Well, yeah, picking a map suited to hiding out with a small empire would make things a little easier. I've seen the AI build navy and use embarkation but I've yet to see a coordinated naval/amphibious assault across any measureable water yet.

Personally I don't see much point in playing on higher difficulty levels if you're going to tweak the odds in your.
 
I'll have to bear that in mind. Holding off and ending on Free Religion seems like a no brainer, too, since you get to skip the last 2 most expensive policies.

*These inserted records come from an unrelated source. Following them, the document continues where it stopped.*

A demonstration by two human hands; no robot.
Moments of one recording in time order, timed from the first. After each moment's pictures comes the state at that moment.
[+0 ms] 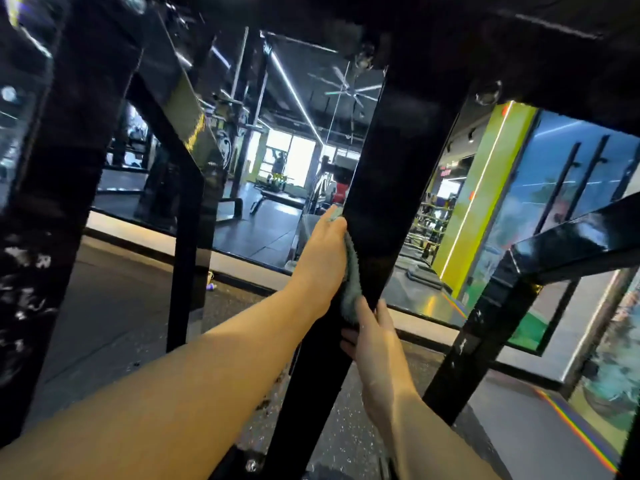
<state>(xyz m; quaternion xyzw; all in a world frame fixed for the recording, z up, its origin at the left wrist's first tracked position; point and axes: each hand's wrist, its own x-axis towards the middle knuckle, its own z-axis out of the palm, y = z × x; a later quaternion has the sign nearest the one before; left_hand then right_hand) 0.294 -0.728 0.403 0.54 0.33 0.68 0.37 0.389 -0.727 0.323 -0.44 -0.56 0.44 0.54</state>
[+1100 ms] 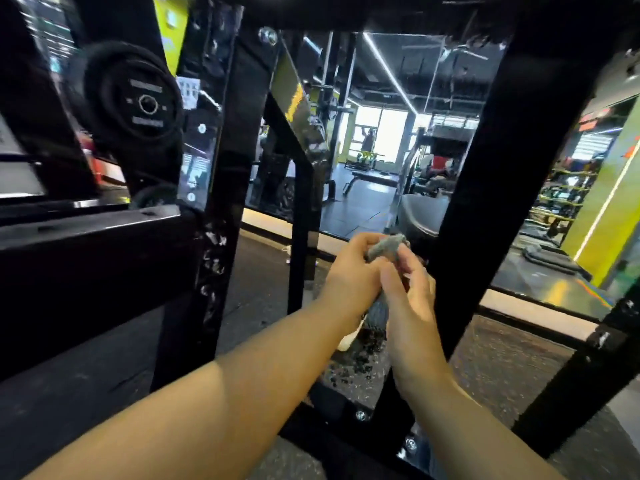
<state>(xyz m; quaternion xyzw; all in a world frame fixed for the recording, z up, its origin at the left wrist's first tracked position) 0.237 -0.791 0.366 0.48 0.46 0.67 0.34 0.328 -0.805 0.344 -0.29 -0.64 0.44 0.55</state>
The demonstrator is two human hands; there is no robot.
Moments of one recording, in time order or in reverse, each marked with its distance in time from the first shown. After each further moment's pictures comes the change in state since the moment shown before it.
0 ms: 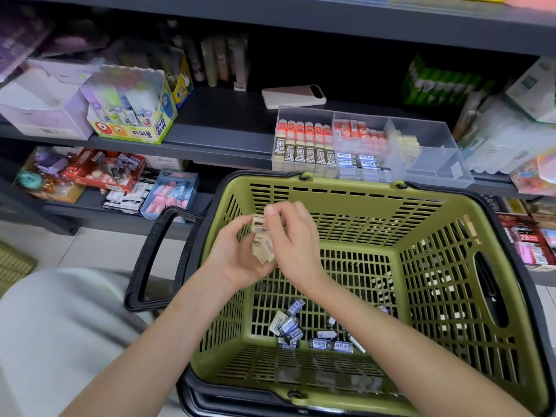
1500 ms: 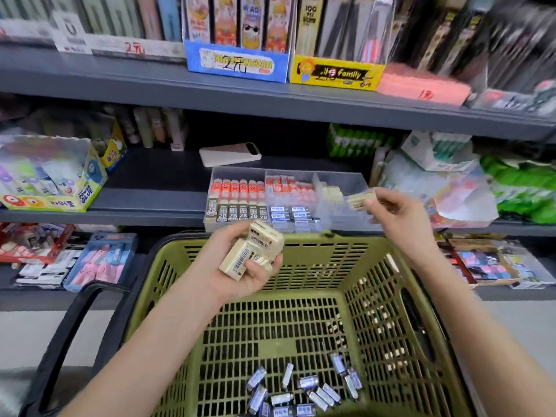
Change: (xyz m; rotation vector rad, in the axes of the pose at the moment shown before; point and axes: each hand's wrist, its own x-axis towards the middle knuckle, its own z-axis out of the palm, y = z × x) left_hand 0.002 0.008 0.119 0.171 -0.171 -0.123; right_hand 0.079 0.069 -0.234 -0.094 0.202 0.120
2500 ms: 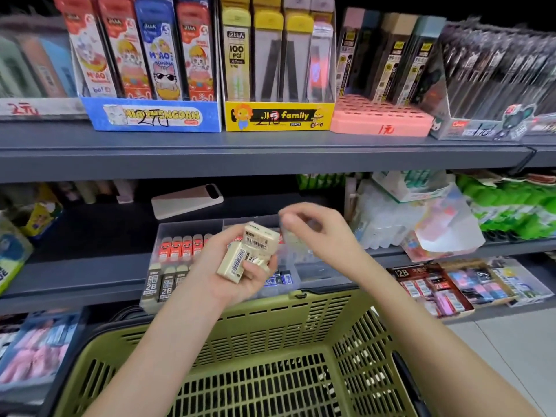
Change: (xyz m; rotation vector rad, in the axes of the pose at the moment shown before) left_hand 0.088 0.045 0.076 0.029 -0.027 0.007; right_hand 0.071 -0.017 0.038 -0.044 -0.169 -0.208
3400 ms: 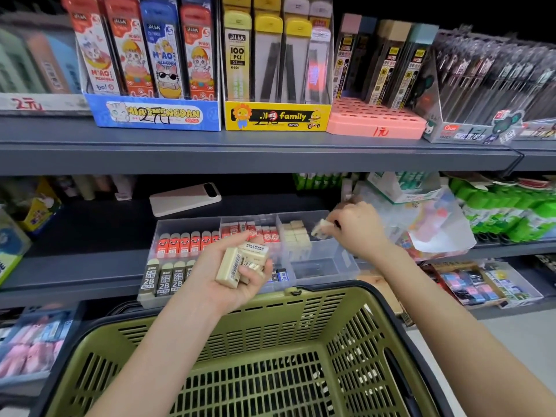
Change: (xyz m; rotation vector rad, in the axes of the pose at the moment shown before) left_hand -0.006 -0.012 -0.006 -0.049 0.106 0.040; right_hand 0.017 0.062 -0.040 -0.944 -0.132 0.038
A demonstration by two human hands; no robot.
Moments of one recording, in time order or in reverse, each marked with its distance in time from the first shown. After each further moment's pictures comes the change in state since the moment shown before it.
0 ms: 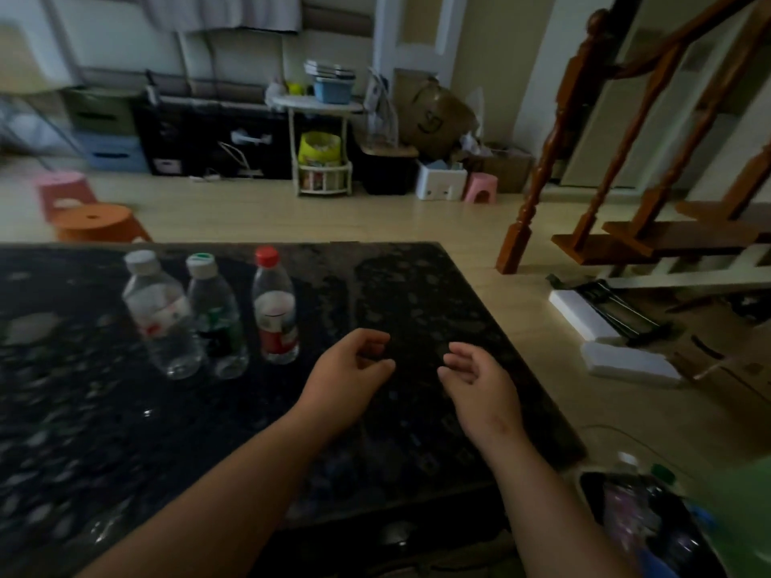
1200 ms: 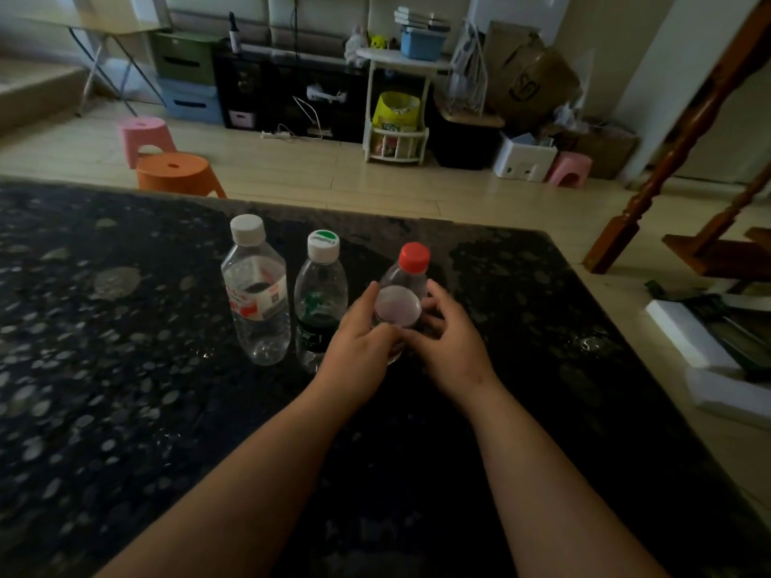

But if you can use Free Religion to buy Freedom and Constitution, or Constitution and Free Speech, that's way better than holding off until later.
 
Greece and Siam are indeed shoe-in's for a cultural approach. Greece is a "fire and forget" type of approach since they have longer to build up gold for bribing city states, but my money is on Siam. You have to focus more on gold with Siam obviously, but I think it is just enough better than Greece to use for a culture victory.

In the Medieval age you get +6 culture from an Ally. I've got four of them I'm working that brings in over half of my culture. While Greece may indeed be able to bribe more city states due to the money build up, they face a much lower hard cap if the are able to bribe all those states. Given a strong enough economy (and luxuries to sell gained from city states), Siam wins the fight. If you are having financial troubles though then go with Greece. Finally, with Greece's two military units being their uniques the Wat is just icing on the cake since it's a lowish maintenance and adds culture as well as science.
 
I have played Civ IV for three years, ONLY for culture victory and ONLY with Gandhi ! Tried others but never pursued seriously. I was able to win consistently at monarch.

For this reason, I went through this thread very carefully. I do not have the game yet but played the demo to get a feel of Civ V.

Some news here are truly great for me:

1. Gandhi seems to be one of the, if not THE best civ for culture victory.

2. Still better, with Gandhi, you need max 3 cities for culture victory. Not that you need, you SHOULD have 3 huge cities and no more. This because I ALWAYS struggled in Civ IV with getting boxed in by other civs. The main struggle for me was to get at least 8 cities on standard map so I could get enough temples for enough cathedrals in the three main cities.

Looks like in Civ V I am going to be relieved of this need to quickly churn out settlers, send them out with warriors and found cities and then quickly build courthouses to keep the economy's head above the water.

I would always have far preferred smaller and huge cities. Many times in Civ IV I found myself wishing I could do it. I get that in Civ V now.

3. While I will miss fast worker, military UU is also not bad. So often in Civ IV I would get attacked because of being weaker militarily. Hopefully in Civ V, elephants will discourage early attacks from aggressive civs.

4. While it is still Civ, I can see the vastly changed game mechanisms so while the format is civ like, it is not really a souped up version of Civ IV but a new game itself within the basic format. One great thing about Civ is it's slow and ever rising learning curve. I can see I will get that in Civ V too.

What I still hate (playing demo) is the color scheme in the interface. I wish the icons were better contrasted like in Civ IV (I am slightly color blind too) and the game (as it appears reading the posts) would be perfect for me.

Hopefully by the time I purchase it, that issue would have been addressed.

Sanjay
 
Hey Hey Hey, what about Polynesia on a island map?
 
I like to use Gandhi or Ramesses.

Although most of the time, I find I can win diplo anyway by the time I finish 5 policies.